→ **PROBLEM REQUIREMENTS**: Among the lines below, take the one holding "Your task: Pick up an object", the one holding "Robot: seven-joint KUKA", and all lines between them. Set them down exactly.

*** Opening of COLLECTED DATA ***

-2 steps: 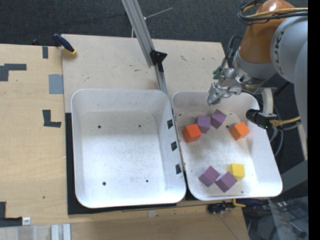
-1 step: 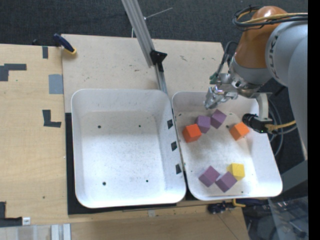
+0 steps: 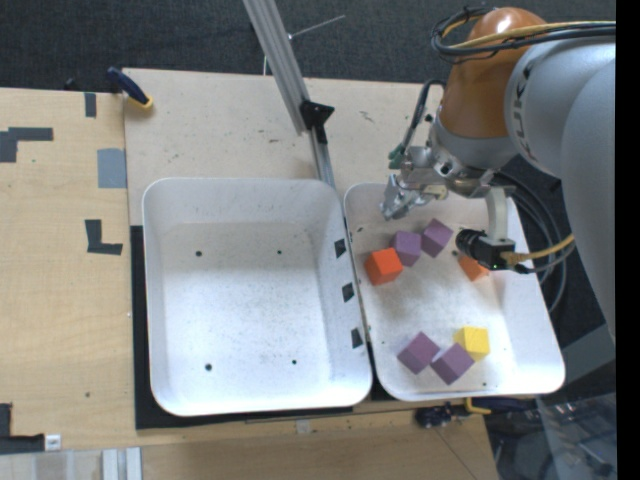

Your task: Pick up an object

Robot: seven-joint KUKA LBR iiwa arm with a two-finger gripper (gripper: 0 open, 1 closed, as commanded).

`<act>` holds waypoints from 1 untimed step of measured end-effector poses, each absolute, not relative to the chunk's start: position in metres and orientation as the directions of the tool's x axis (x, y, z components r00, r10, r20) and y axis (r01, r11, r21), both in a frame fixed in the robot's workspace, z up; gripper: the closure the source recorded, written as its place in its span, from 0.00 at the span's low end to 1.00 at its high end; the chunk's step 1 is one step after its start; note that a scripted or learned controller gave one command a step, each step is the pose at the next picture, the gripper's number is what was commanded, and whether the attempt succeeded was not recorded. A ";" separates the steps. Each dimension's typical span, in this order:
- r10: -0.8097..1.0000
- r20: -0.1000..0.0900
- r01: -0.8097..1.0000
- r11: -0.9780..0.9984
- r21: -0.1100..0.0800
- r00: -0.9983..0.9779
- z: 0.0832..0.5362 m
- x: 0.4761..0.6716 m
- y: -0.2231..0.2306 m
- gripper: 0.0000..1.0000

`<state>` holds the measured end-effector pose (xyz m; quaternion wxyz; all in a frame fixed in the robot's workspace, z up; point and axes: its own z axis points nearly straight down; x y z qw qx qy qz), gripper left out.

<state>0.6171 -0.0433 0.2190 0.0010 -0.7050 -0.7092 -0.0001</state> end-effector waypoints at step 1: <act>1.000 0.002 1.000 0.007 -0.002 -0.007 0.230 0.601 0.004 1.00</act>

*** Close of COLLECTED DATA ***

→ **THE ANSWER**:
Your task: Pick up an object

Robot: seven-joint KUKA LBR iiwa arm with a two-finger gripper (gripper: 0 open, 1 closed, as commanded).

The work on this exercise is finished.